The first line of verse is “The best things in life are free, but you can give them to the birds and bees.” The best things may be free, but one must recognize that there are very few free things. Finding a fiver in a parking lot would be great but it won’t help my financial security. It’s knowing what the cost is of the items you desire versus those that you need. Then it comes down to deciding if it’s worth the cost. One way to view this is to ask yourself how many hours do I have to work to buy it? If you want that new $1,600 TV and have a net hourly income of $20, is the new TV worth 80 hours of your time?
The second line of verse is “Your love gives me such a thrill, but your love don’t pay my bills.” I’ll go out on a limb and say maybe this isn’t true. Just maybe you love your Sugar Daddy or Sugar Momma. The rest of us will have to get by without the assistance and accept that love won’t pay the bills. Discussion of money matters in a relationship may not be easy. Problems can arise from low dollar or high dollar expenses or how much to save versus invest. See this CNBC article for a few pointers on how to communicate: How couples can overcome financial incompatibility.

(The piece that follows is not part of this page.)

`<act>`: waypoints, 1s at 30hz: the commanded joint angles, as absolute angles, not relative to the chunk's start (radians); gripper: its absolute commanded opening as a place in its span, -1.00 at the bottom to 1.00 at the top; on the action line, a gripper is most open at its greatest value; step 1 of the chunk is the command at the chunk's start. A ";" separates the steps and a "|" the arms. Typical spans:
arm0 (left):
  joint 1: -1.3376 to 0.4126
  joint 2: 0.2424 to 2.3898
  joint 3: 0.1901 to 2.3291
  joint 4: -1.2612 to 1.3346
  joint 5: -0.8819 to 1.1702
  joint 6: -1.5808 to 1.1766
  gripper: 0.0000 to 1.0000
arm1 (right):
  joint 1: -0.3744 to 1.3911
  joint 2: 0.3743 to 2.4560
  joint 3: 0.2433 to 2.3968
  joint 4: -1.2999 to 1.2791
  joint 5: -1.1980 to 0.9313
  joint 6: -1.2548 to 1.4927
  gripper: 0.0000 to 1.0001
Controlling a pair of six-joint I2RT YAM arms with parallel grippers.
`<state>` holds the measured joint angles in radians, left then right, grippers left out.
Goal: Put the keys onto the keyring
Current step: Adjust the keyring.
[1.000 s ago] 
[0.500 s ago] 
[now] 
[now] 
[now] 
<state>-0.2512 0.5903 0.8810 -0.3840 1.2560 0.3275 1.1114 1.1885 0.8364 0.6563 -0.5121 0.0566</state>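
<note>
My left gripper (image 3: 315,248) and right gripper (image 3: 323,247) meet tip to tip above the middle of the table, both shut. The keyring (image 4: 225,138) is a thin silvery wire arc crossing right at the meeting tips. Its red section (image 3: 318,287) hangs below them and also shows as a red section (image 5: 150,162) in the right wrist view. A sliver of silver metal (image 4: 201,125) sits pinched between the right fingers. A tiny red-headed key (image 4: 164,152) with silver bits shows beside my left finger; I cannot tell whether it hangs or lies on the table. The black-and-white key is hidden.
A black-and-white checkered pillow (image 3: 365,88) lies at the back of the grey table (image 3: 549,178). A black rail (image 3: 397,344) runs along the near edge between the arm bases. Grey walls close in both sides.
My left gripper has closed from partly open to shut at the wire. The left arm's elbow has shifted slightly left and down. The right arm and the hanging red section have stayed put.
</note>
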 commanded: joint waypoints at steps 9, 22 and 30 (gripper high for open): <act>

Is the money discussion important in a relationship? I had a friend who found out after getting married that their spouse had purchased a car on a credit card. Imagine their surprise at seeing a $13,000 bill. They eventually divorced, which may or may not have been money related. Once married, you’re probably on the hook for any debt your spouse has.
There are several studies that indicate financial compatibility is important to a lasting relationship. If my friends had asked these simple questions from USA Today maybe they’d still be married. After 23 years of marriage, my wife and I still argue (discuss) about certain expenses and that’s okay, at least we’re communicating.